To do
Lift out each line of the data that holds "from".

=== Begin Enclosure ===

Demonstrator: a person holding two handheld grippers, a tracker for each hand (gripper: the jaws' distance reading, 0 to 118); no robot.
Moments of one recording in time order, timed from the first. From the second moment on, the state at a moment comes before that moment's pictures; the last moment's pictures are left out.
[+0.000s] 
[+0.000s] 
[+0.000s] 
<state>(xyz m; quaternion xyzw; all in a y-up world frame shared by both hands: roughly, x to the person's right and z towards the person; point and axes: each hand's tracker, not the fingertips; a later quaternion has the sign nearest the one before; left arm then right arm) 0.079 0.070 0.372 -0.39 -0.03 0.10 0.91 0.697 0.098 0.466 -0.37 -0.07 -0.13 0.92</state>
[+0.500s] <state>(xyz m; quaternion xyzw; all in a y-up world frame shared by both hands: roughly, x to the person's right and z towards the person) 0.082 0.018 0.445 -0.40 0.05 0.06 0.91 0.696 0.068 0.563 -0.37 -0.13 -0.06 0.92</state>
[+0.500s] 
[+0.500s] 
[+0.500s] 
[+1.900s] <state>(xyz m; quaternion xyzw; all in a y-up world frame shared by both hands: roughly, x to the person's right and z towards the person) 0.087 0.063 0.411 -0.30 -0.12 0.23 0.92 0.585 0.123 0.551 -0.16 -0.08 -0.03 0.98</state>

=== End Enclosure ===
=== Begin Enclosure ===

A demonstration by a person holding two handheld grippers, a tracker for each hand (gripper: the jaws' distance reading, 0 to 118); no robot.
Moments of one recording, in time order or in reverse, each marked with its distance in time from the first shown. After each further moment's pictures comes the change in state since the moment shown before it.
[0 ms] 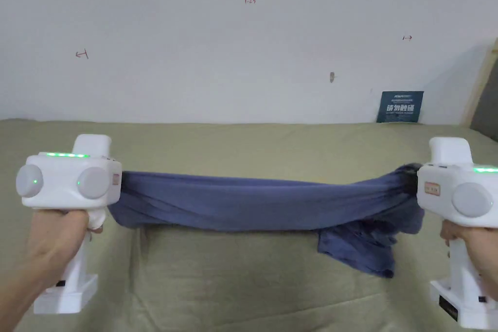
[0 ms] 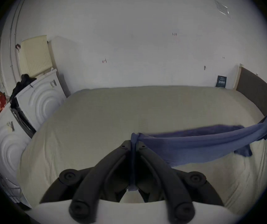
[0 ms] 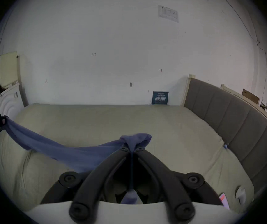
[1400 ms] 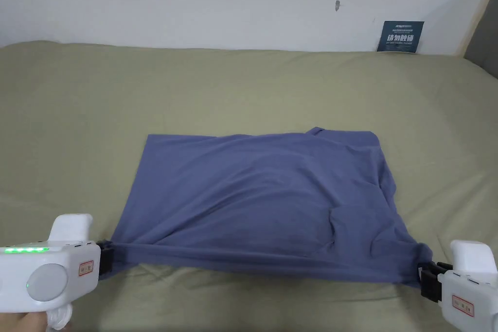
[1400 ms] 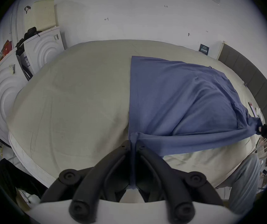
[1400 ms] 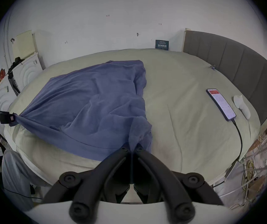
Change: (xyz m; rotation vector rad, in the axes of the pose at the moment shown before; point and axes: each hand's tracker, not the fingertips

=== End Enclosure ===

Task answer
Moments of one recording in time order, timed from the first. From the second moment on, the state at a moment comes before that moment's pictures; the last moment's pictures are left out.
Moments of one recording, in time order or in reverse, each marked with its distance in time from the first shown. After each further moment's pictures comes the change in state since the moment shown before it.

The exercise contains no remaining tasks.